### What is expected:
Read the lines below, and copy any that contain the string "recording".

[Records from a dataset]
^^^^^^^^^^^^^^^^

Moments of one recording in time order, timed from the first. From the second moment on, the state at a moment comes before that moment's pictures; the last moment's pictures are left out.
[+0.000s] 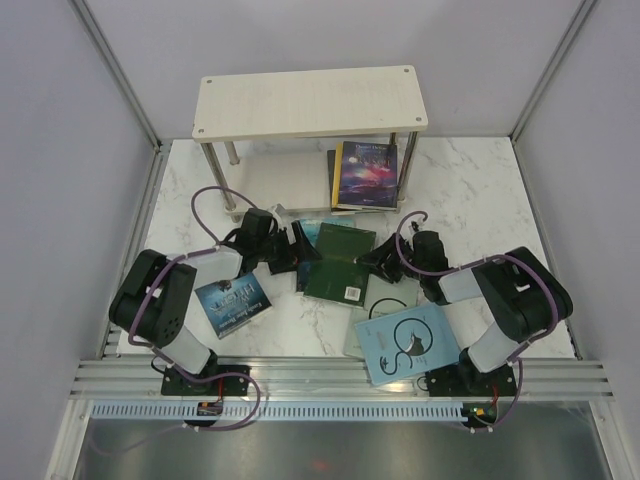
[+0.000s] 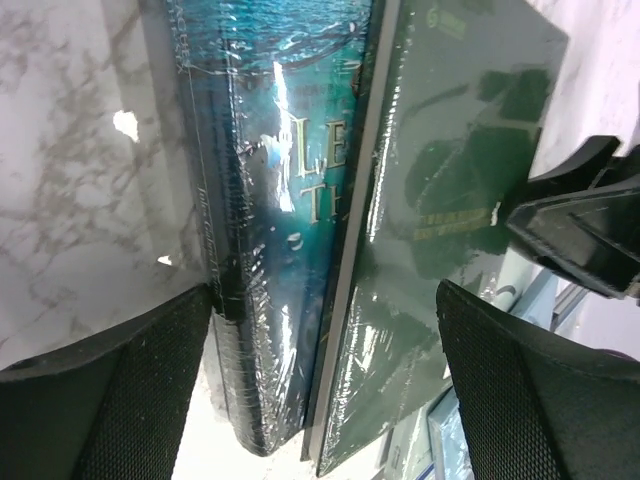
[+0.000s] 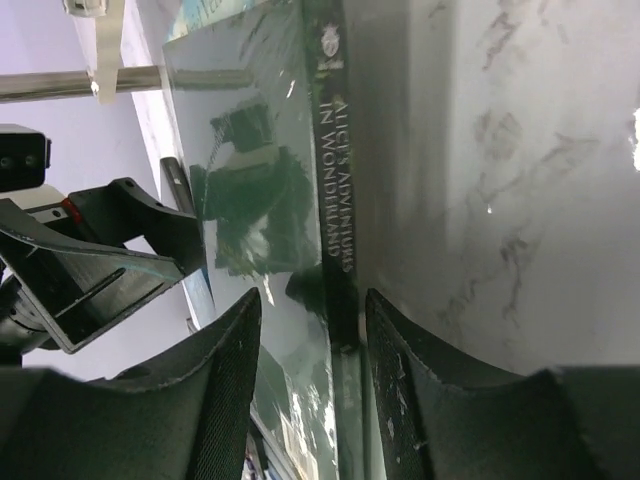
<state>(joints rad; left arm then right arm) -0.42 1.59 0.71 0.09 0.39 -0.72 0.39 1.62 0.41 0.66 -0.40 1.12</state>
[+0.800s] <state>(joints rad) -0.53 1.23 0.78 -0.26 0.05 -0.59 0.44 1.18 0.40 0.23 -0.32 1.09</state>
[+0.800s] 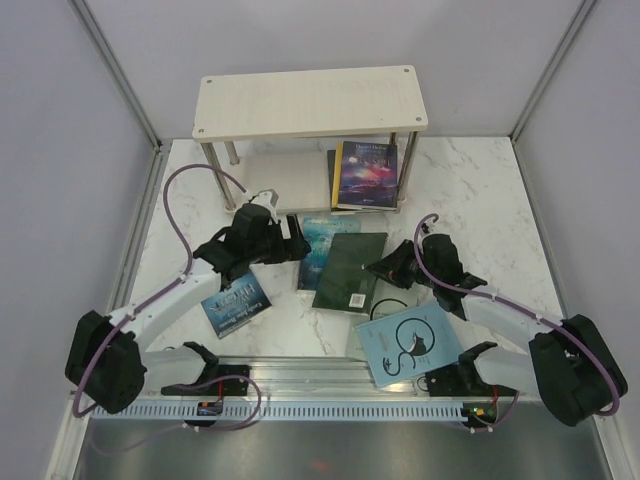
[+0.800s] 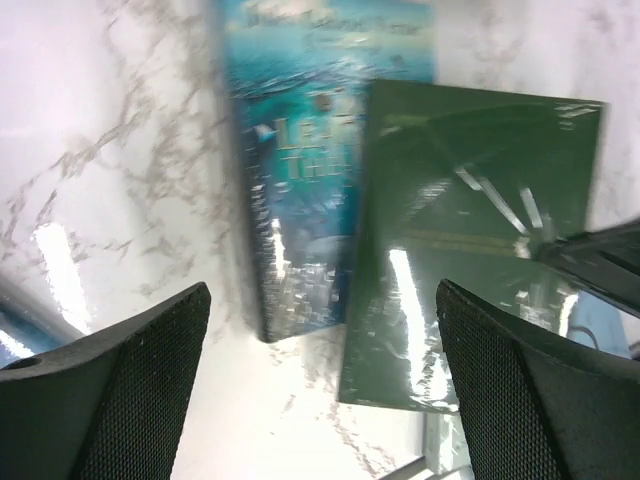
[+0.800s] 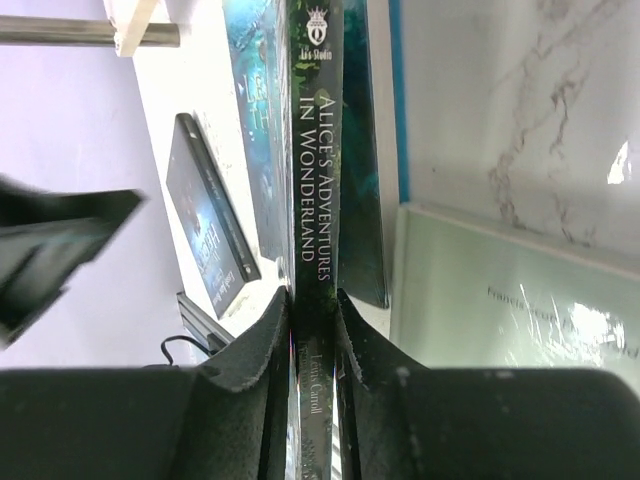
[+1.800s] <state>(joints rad) -1.41 1.73 1.28 -0.65 -0.64 -0.56 0.61 1.01 0.50 -0.15 -0.17 1.16</state>
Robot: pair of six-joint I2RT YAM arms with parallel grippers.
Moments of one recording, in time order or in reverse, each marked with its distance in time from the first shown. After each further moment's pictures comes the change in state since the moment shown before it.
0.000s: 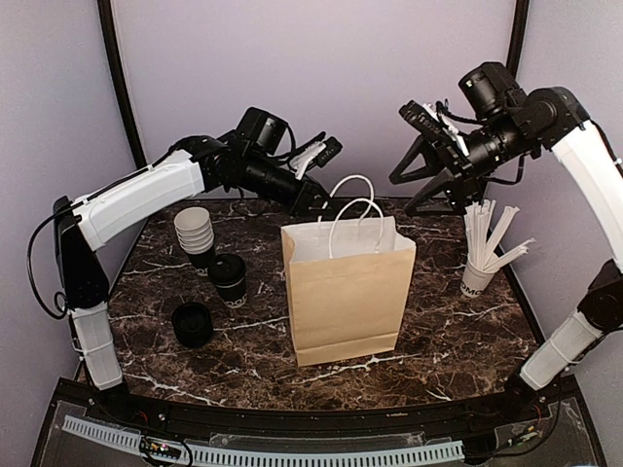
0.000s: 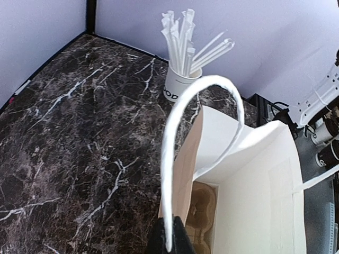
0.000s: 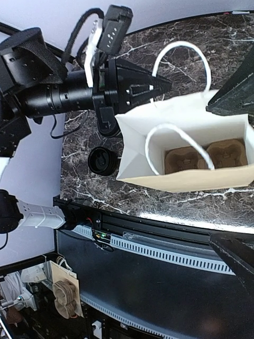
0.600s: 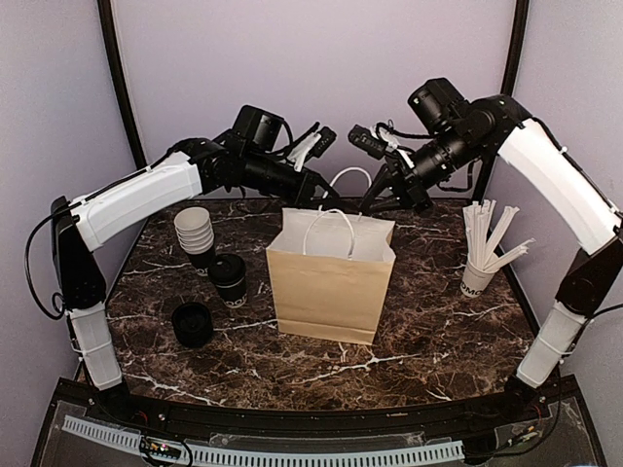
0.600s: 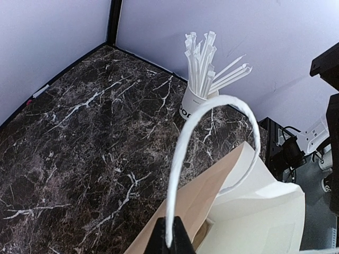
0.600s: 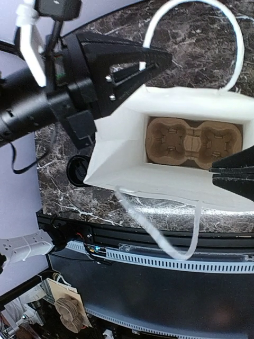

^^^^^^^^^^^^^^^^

### Answer:
Moments of one recording in time order, timed from the first. From the second moment on, the state at a moment comes before that moment's pictures; the last moment's pictures are left out.
Moments of one recording, in time order or in reverse, each marked with its distance in time from the first shown. After each further moment's pictures comes the change in state since the moment shown before it.

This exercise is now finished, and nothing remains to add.